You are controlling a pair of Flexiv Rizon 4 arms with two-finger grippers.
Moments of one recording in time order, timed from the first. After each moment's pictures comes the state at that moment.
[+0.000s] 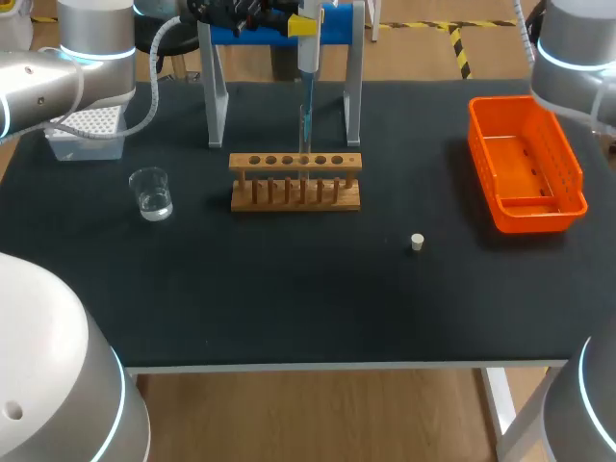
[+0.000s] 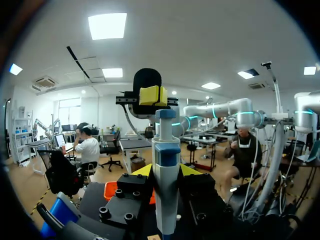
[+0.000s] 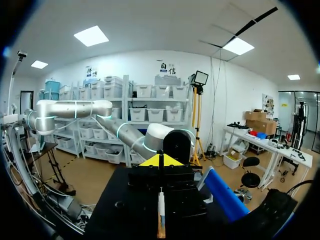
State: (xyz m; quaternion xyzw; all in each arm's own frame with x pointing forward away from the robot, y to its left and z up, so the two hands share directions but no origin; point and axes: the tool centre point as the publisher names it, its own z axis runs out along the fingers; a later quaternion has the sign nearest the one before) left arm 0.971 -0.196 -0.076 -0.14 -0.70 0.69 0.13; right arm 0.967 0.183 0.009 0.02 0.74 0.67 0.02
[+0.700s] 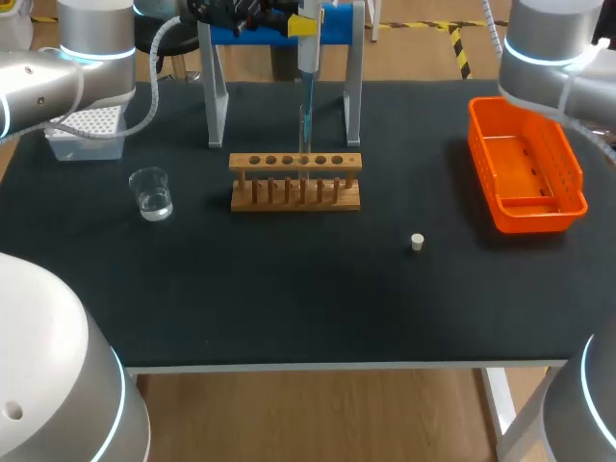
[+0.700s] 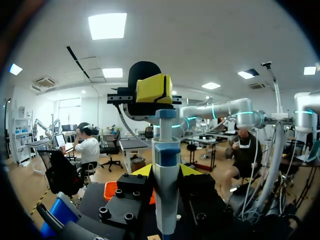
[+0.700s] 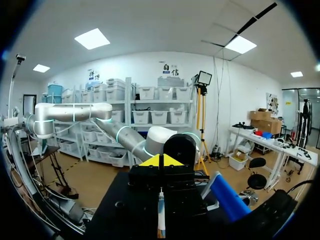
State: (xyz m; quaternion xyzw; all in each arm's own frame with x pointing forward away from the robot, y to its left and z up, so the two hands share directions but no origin) left arm 0.971 -0.196 -0.076 -0.14 -0.70 0.69 0.13; right arm 0.975 0.220 0.004 0.01 0.74 0.68 0.00
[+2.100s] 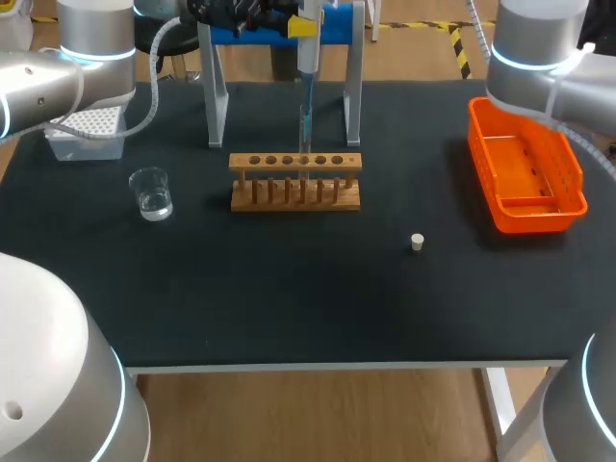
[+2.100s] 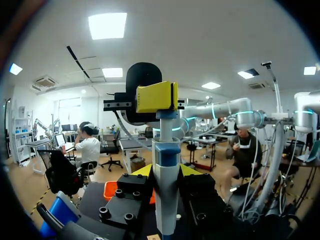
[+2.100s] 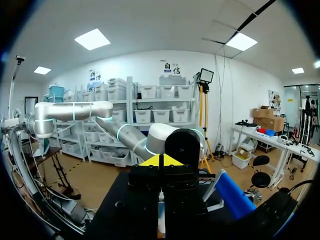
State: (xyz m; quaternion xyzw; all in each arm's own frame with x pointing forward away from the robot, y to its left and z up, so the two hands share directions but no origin) left arm 0.971 -0.196 -0.078 -0.14 -0.70 0.69 0.13; right arm 0.973 0.234 -0.011 0.01 0.74 0.67 -0.01
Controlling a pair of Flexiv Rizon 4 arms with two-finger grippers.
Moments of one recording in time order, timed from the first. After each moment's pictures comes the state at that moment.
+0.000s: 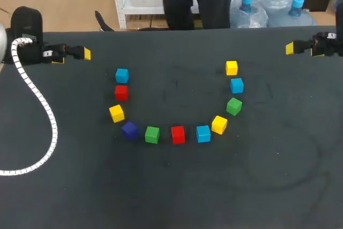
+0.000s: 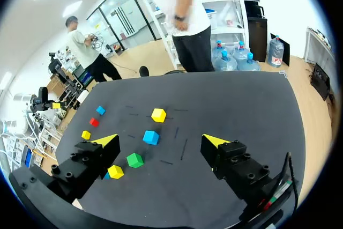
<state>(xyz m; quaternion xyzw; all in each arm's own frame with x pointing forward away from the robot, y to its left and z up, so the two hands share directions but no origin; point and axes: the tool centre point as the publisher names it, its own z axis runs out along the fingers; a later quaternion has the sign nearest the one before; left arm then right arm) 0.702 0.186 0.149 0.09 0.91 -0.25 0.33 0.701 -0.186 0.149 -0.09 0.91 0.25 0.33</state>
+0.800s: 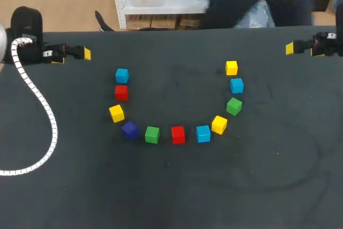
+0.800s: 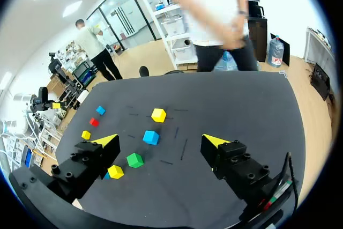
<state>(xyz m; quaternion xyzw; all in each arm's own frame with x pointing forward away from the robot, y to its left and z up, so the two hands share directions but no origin) 0.702 0.186 0.149 0.09 0.91 -0.25 0.33 0.701 -0.186 0.149 -0.09 0.91 0.25 0.33</state>
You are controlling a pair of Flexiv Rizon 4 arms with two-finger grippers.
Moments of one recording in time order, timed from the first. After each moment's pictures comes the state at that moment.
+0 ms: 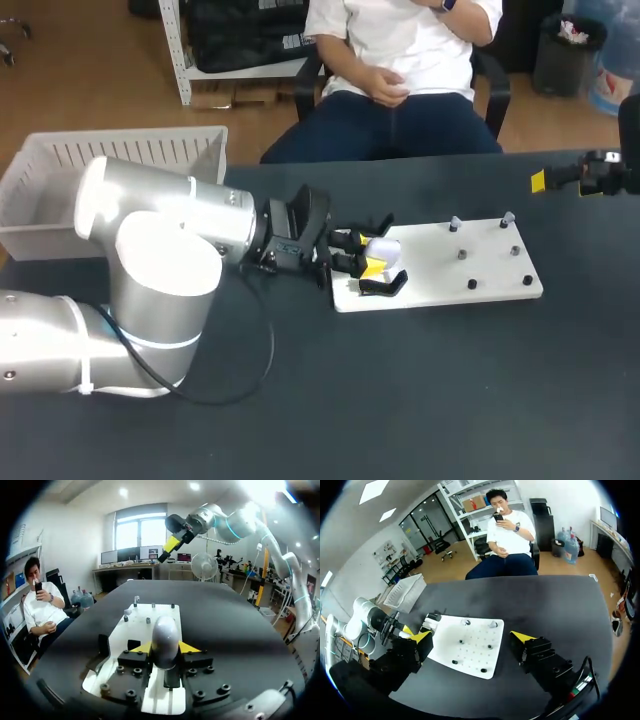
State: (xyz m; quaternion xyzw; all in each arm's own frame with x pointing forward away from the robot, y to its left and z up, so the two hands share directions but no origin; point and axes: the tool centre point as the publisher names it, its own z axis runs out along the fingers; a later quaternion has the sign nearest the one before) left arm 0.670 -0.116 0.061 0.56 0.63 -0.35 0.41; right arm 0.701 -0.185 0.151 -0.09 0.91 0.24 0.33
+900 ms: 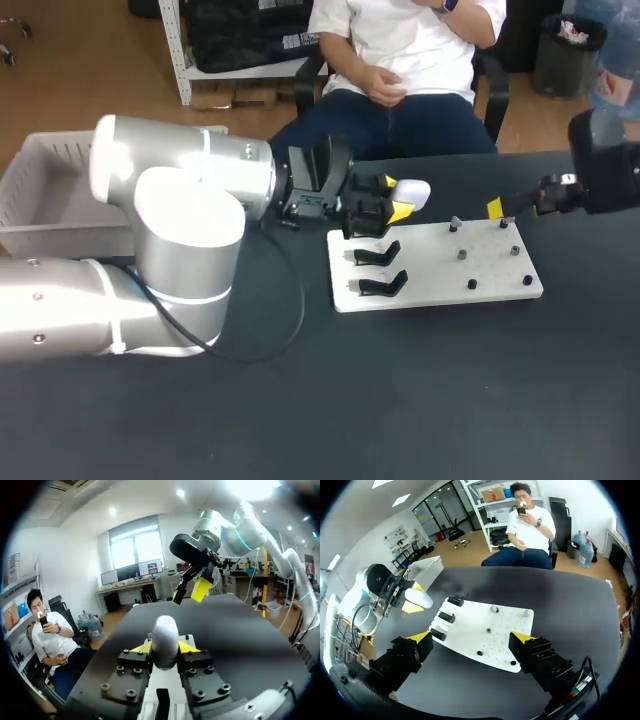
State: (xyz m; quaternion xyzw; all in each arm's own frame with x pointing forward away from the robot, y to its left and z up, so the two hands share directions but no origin) left arm 0.703 -0.157 0.130 0.58 0.58 -0.33 0.47; right arm 0.666 -0.120 0.142 -0.16 0.91 0.26 0.30
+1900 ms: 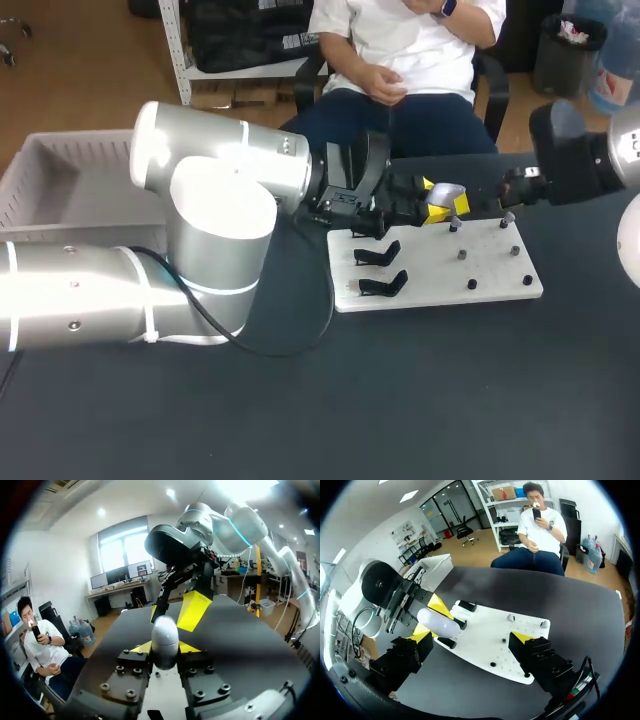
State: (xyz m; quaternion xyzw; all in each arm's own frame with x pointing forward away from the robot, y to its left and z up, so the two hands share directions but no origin) left arm 0.688 -0.198 0.134 0.61 0.55 -0.35 0.45; right arm 0.678 -0.083 0.145 -0.19 0.90 0.27 0.29
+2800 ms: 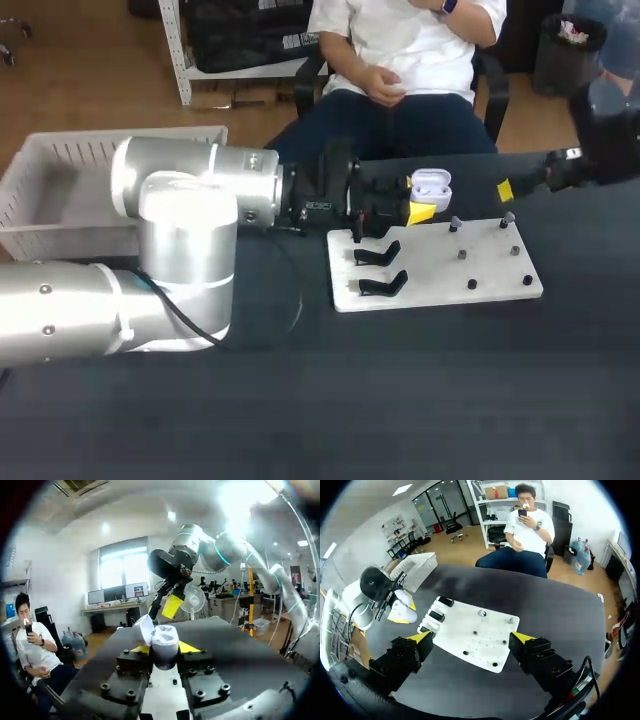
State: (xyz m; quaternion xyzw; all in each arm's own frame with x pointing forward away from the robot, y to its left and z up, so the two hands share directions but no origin) left arm 0.679 -0.179 0.150 0.56 0.50 -0.44 0.50; right arm 0.682 -0.146 0.159 -0.19 0.92 0.20 0.28
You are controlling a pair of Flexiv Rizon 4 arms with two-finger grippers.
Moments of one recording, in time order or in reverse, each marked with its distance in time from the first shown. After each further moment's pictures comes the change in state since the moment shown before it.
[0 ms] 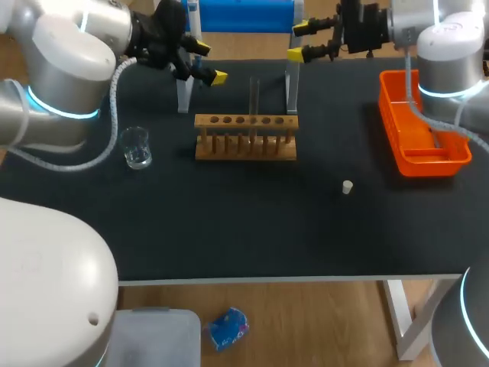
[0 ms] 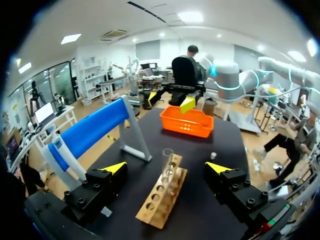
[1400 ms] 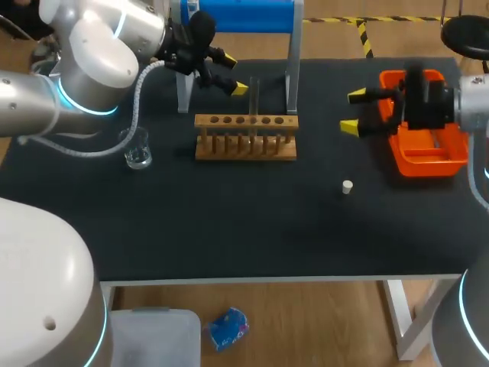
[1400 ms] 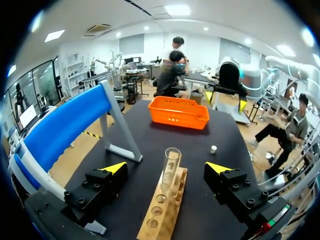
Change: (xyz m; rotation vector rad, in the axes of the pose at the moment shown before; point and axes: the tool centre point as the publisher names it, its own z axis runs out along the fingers) left arm -0.013 0.017 0.073 -0.058 0.104 0.049; right arm 0.117 -0.102 -0.100 -0.003 -0.096 0.051
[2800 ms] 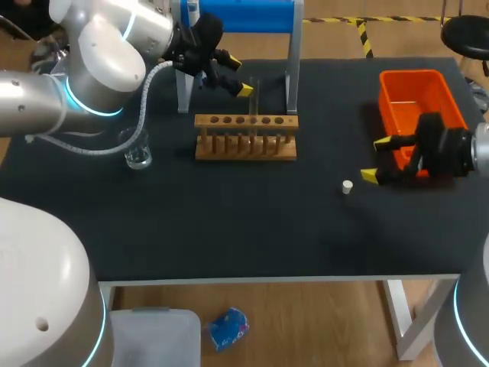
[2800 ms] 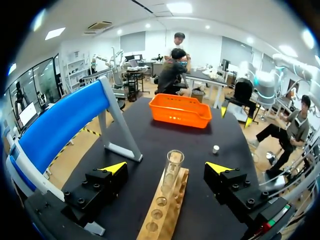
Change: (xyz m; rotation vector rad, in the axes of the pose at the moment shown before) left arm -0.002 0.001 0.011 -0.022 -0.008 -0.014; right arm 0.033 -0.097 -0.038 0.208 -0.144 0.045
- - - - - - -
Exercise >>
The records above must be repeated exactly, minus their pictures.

Response box >>
You are controlling a pair of Flexiv Rizon 4 arms with two-finger grippers.
Moments of one recording in time order, timed from the first. After each moment's pictures comes the state at that moment.
[+0.000s] 
[+0.000s] 
[+0.000s] 
State: (xyz m; quaternion xyzw; all in each arm's own frame with x pointing forward away from the robot, y to its left and z up, so the two hands share directions but no origin; point and axes: the tool centre point as the publisher names it, its own z axis runs out along the fingers; a later quaternion has the sign nearest the one before) left arm 0.971 -0.196 -0.076 -0.14 -0.70 0.69 0.13; right arm 0.967 0.183 0.009 0.02 0.74 0.67 0.02
[+0.700s] 
[+0.700s] 
[+0.700s] 
State: (xyz m; quaternion xyzw; all in each arm's own frame with x pointing forward away from the robot, y to its left and z up, so the two hands share directions but no origin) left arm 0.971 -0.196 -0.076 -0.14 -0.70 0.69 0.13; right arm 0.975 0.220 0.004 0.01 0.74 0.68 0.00
[+2.100s] 
[+2.100s] 
[+2.100s] 
State: (xyz m; quaternion xyzw; all in each arm's own frame with x pointing forward away from the robot, y to its left and z up, so the two hands share directions but no origin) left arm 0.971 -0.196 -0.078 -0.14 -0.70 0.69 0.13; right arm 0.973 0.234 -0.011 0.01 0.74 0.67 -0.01
Controlling a pair of Flexiv Rizon 4 arms with two-finger grippers.
Moments of one recording in time order, timed from the first. After each moment's pictures comes the state at that moment.
+0.000s: 
+0.000s: 
<state>(xyz m; quaternion xyzw; all in each arm's own frame with x pointing forward away from the robot, y to its left and z up, so the two hands share directions but no origin; point and axes: the tool centre point as the publisher names it, its own z axis runs out along the fingers; a later quaternion has the sign nearest the one before; left arm then right arm) 0.702 0.186 0.149 0.09 0.91 -0.25 0.33 0.701 -0.186 0.149 -0.09 0.91 0.25 0.33</state>
+0.800s: 
+0.800s: 
<state>(xyz m; quaternion xyzw; all in each arm's own frame with x pointing forward away from the robot, y to its left and z up, so the two hands share directions but no origin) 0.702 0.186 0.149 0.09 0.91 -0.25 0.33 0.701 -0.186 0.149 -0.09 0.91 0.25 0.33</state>
You are controlling a pair of Flexiv Rizon 4 arms with two-finger grippers.
Moments of one recording in time order, timed from the first. After each moment's pictures comes the state at that moment.
+0 ms: 
State: (xyz m; quaternion xyzw; all in each arm's own frame with x pointing forward away from the robot, y to its left and z up, so the two hands share directions but no origin; point and axes: the tool centre point as the publisher names it, its own z axis runs out along the fingers; a later quaternion has the sign nearest the one before) left arm 0.670 -0.116 0.061 0.56 0.63 -0.35 0.41; right arm 0.701 -0.185 0.151 -0.09 0.91 0.24 0.33
+900 ms: 
State: (xyz m; quaternion xyzw; all in each arm's own frame with x pointing forward away from the robot, y to its left and z up, so the two hands share directions but no origin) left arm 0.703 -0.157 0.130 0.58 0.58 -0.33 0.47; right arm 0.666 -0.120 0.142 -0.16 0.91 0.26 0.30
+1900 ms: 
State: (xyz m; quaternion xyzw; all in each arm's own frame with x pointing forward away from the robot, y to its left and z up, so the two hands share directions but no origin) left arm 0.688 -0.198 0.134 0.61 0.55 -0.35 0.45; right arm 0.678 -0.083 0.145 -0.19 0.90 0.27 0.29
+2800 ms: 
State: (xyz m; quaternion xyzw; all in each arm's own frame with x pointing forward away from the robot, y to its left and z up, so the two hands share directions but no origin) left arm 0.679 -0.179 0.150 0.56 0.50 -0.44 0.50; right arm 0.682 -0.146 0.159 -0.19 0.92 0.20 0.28
You are controlling a pair of Flexiv Rizon 4 arms with two-finger grippers.
Moments of one recording, in time order or in reverse, each marked with its distance in time from the first shown. After each further moment's pictures comes the change in state since the moment shown before it.
[0 ms] 
[0 ms] 
[1400 ms] 
[1400 ms] 
Change: (xyz m; rotation vector rad, in the axes of the pose at the moment shown before; point and axes: the tool centre point as the publisher names it, its own z axis runs out along the fingers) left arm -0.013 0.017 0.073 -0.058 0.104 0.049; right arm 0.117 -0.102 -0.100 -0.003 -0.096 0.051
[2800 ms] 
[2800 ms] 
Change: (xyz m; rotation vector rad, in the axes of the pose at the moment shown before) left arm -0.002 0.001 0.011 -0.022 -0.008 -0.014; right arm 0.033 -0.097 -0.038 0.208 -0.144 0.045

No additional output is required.